For as long as I can remember books have been my haven. The one place where I could escape my home life.
They’re were I discovered what a family should look like.
Where heroines could over come ANYTHING.
Where it didn’t matter what they looked like. If they were skinny or fat. Had straight hair or curly. Or what the color of their skin looked like.
It’s where I was able to mourn my infertility.
When blogging and shelfari came around I found a community. A community of readers who loved the same things I did. I finally found where I belonged.
I took pride in my site Heather’s Books, that became The Book Reading Gals. There was a new post everyday. We had fun things we hosted, we spotlighted series, and did Sunday Snippets.

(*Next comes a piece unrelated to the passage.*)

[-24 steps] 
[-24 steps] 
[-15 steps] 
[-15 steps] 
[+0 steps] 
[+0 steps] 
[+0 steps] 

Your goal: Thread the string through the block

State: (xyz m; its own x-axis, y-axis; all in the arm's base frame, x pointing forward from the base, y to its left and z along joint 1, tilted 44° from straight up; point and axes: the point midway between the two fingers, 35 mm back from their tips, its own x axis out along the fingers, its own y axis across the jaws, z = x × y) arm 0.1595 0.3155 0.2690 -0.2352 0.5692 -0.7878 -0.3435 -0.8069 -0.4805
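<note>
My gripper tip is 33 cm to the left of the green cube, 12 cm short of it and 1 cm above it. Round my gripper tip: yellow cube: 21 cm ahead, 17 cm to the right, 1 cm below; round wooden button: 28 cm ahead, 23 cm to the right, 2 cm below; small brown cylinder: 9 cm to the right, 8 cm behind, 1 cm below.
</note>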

I don’t know when it happened, but I began to lose my joy in reading and talking about books. I still read, only this time I kept my opinions to myself. I stopped reviewing almost entirely.

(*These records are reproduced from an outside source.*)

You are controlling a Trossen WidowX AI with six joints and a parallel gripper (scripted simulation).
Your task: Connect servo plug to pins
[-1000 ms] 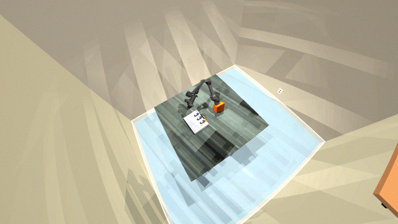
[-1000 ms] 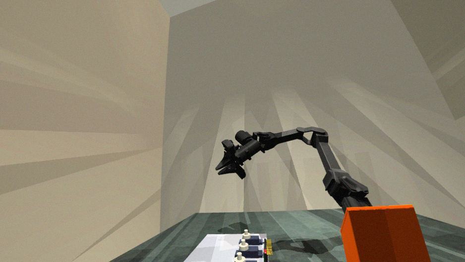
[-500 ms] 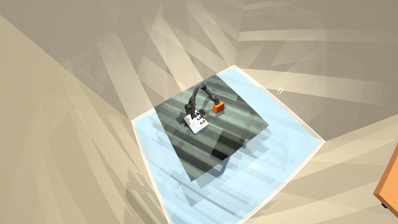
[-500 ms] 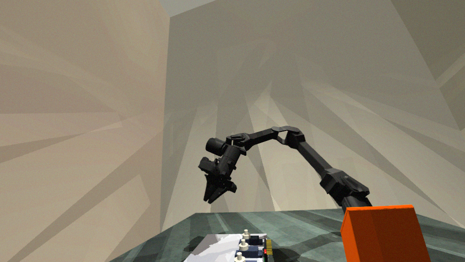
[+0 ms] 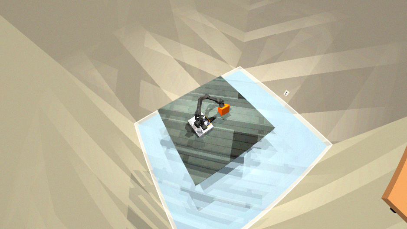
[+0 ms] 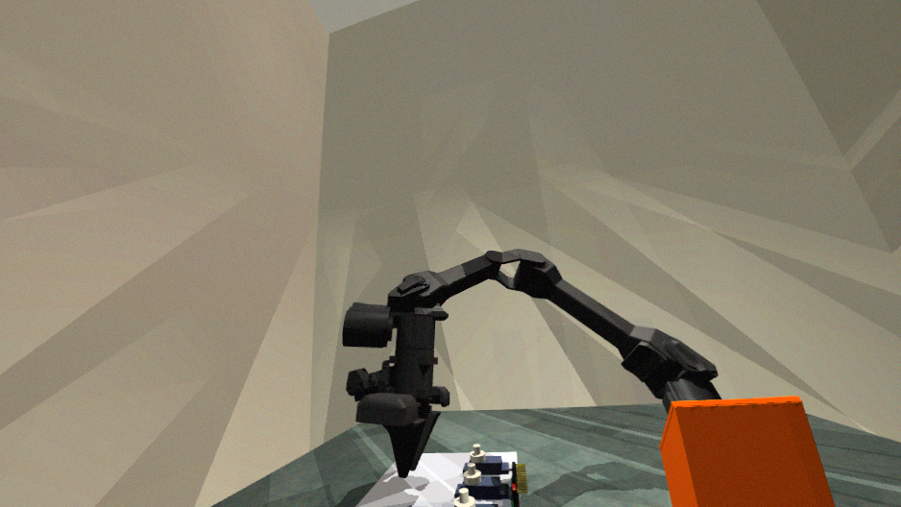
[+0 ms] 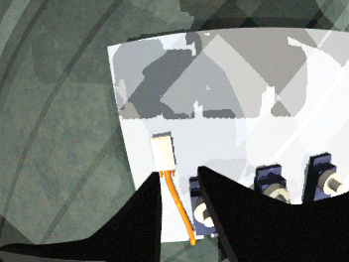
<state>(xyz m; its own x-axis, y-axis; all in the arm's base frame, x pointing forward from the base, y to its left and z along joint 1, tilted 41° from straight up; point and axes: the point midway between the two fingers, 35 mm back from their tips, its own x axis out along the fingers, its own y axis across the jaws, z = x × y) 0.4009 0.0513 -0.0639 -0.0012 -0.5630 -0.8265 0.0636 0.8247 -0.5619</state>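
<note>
Right now my gripper tip is 130 mm past the red band, 60 mm to the left of it and 40 mm above it. Round my gripper tip: holder 30 mm ahead, 100 mm to the right, 90 mm below.
</note>
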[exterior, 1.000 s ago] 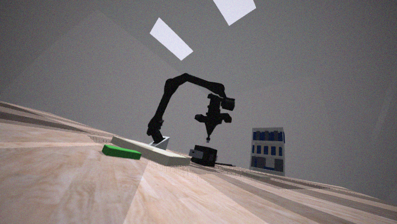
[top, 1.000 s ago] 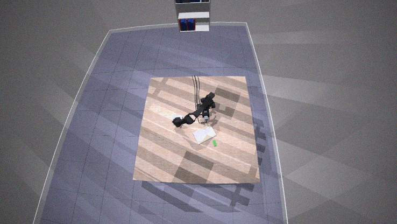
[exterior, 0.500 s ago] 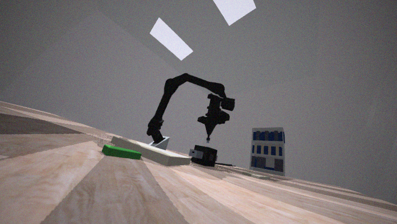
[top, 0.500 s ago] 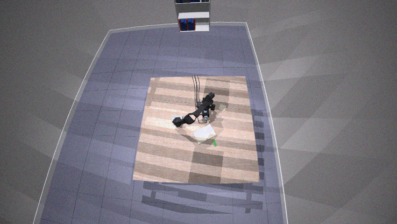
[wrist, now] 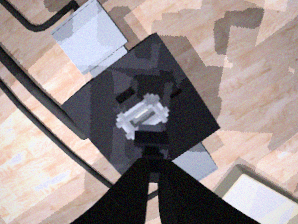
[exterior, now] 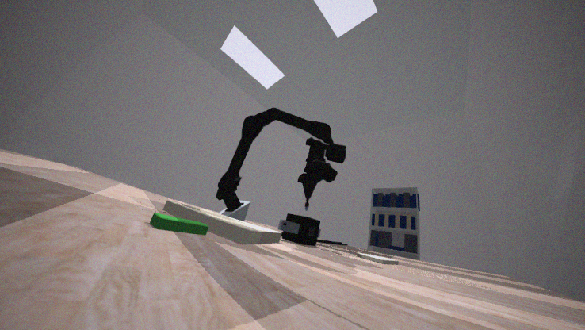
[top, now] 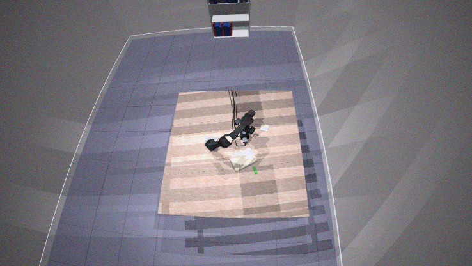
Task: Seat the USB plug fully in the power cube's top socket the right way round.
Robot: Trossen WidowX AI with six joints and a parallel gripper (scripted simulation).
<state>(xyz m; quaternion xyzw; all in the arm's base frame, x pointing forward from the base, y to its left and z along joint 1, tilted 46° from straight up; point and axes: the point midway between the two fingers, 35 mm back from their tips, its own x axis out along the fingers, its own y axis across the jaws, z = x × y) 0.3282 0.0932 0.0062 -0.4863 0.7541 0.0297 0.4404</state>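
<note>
Right now my gripper tip is 2 cm above the dark USB plug. From my gripper tip the other things lie so: USB socket (7 cm below); green block (6 cm ahead, 34 cm to the right, 13 cm below).
</note>
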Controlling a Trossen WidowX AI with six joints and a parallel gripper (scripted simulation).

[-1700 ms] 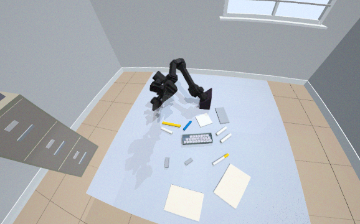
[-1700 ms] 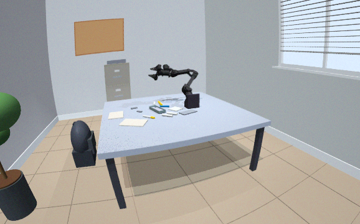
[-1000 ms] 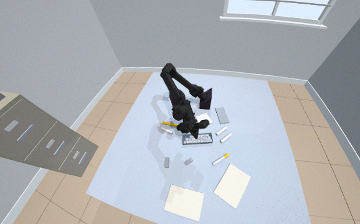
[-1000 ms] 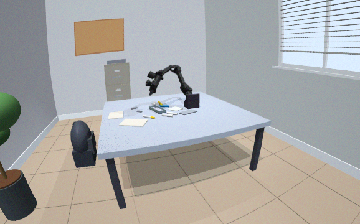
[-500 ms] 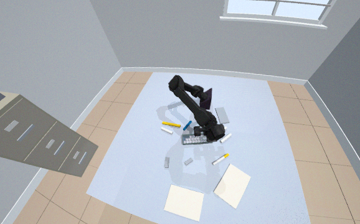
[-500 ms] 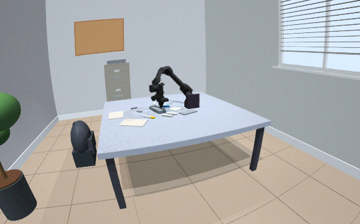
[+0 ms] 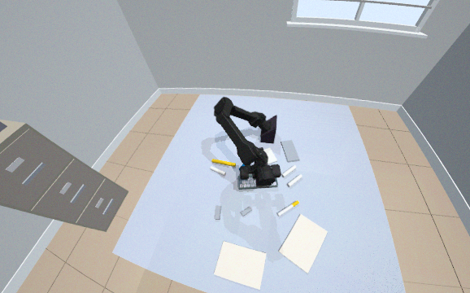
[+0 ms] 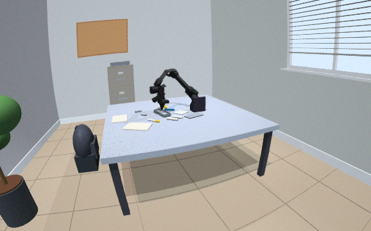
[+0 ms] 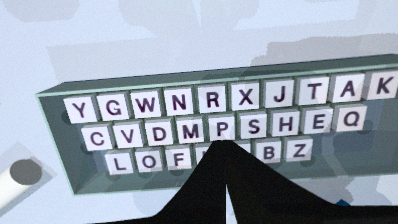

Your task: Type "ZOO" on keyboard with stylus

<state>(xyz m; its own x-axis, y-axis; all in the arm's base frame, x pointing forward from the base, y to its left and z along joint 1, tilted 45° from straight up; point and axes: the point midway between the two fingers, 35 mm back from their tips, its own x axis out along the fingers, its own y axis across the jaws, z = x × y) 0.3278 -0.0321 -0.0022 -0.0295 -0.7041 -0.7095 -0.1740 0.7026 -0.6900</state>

Because I honestly felt like what I thought didn’t matter because I didn’t like the popular books. I wasn’t falling all over the authors that everyone else was. And because I wasn’t my opinion didn’t matter.

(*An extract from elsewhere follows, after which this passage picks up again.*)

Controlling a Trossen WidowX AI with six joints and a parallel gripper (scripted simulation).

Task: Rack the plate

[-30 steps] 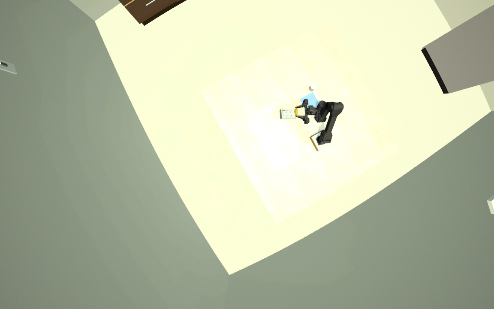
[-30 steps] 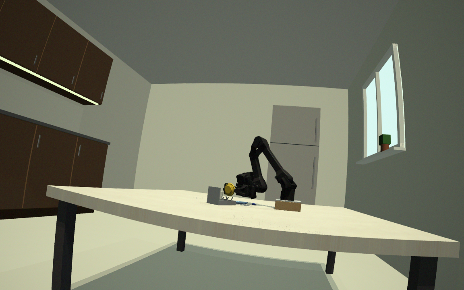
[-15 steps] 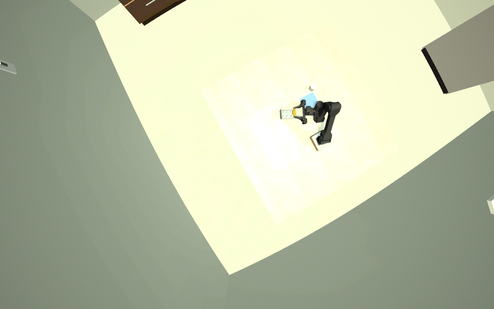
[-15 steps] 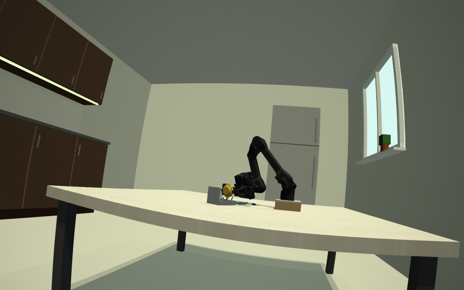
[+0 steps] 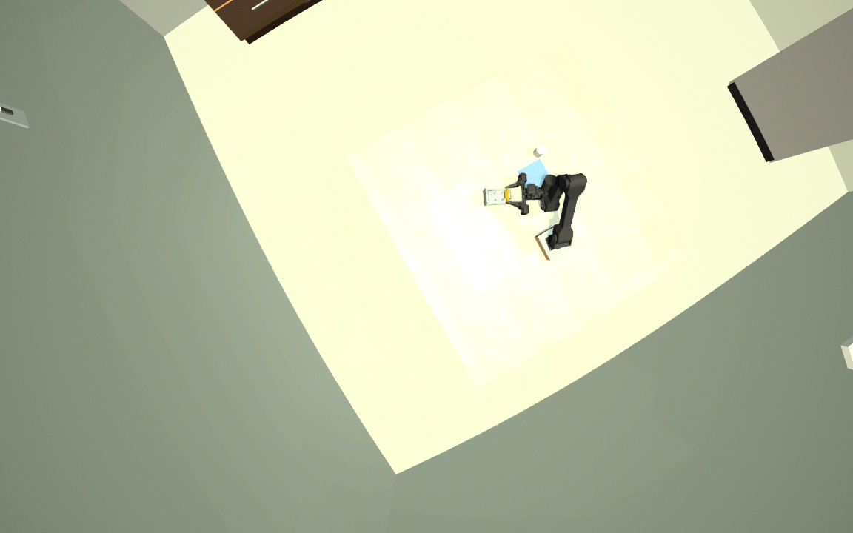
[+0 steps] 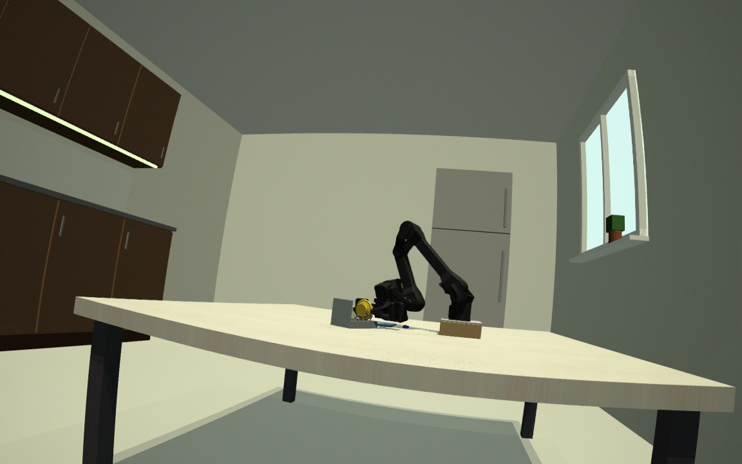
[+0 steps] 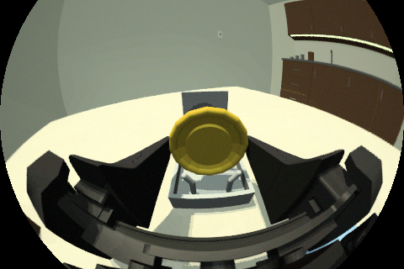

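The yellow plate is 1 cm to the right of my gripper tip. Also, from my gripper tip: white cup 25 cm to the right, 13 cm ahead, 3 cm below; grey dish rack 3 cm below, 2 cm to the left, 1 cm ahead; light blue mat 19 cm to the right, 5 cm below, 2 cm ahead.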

Then the conversations started about how we needed to not read the books that were written during a different time. Because they were problomatic. We started judging these authors and books with a modern lens. We judged these authors and their books by today’s standards. Completely forgetting that the world they were writing in was completely different.
We ignored the amazing contributions the made to the industry.
And I couldn’t get behind that. So I stopped. I stopped talking about books. I stopped engaging online. I would skim. But I very rarely engaged in book talk.
Then 2020 happened.
There was so much anger.
Negativity.
Yes there was some good. A lot of it.
And there were I’m sure some really good books that came out last year. I didn’t read them though. I think I read maybe 10 new books. And those were by authors on my keeper shelves.
I take that back. I did discover 2 new authors and I read their entire back list.
But every other book I read was a reread of comfort.
And slowly I found my joy in reading again. My raison d’ etre.
I’ve remembered that I don’t read to please other people. I’ve remembered why I loved to talk about these books. Because they resonated with me. I connected with them in some way.
So while I may not read the hot new author, or jump on the latest bandwagon, I will start sharing about the books I’m reading.
As we go into 2021 I hope that we can all find our joy in reading, or whatever it is that makes us happy.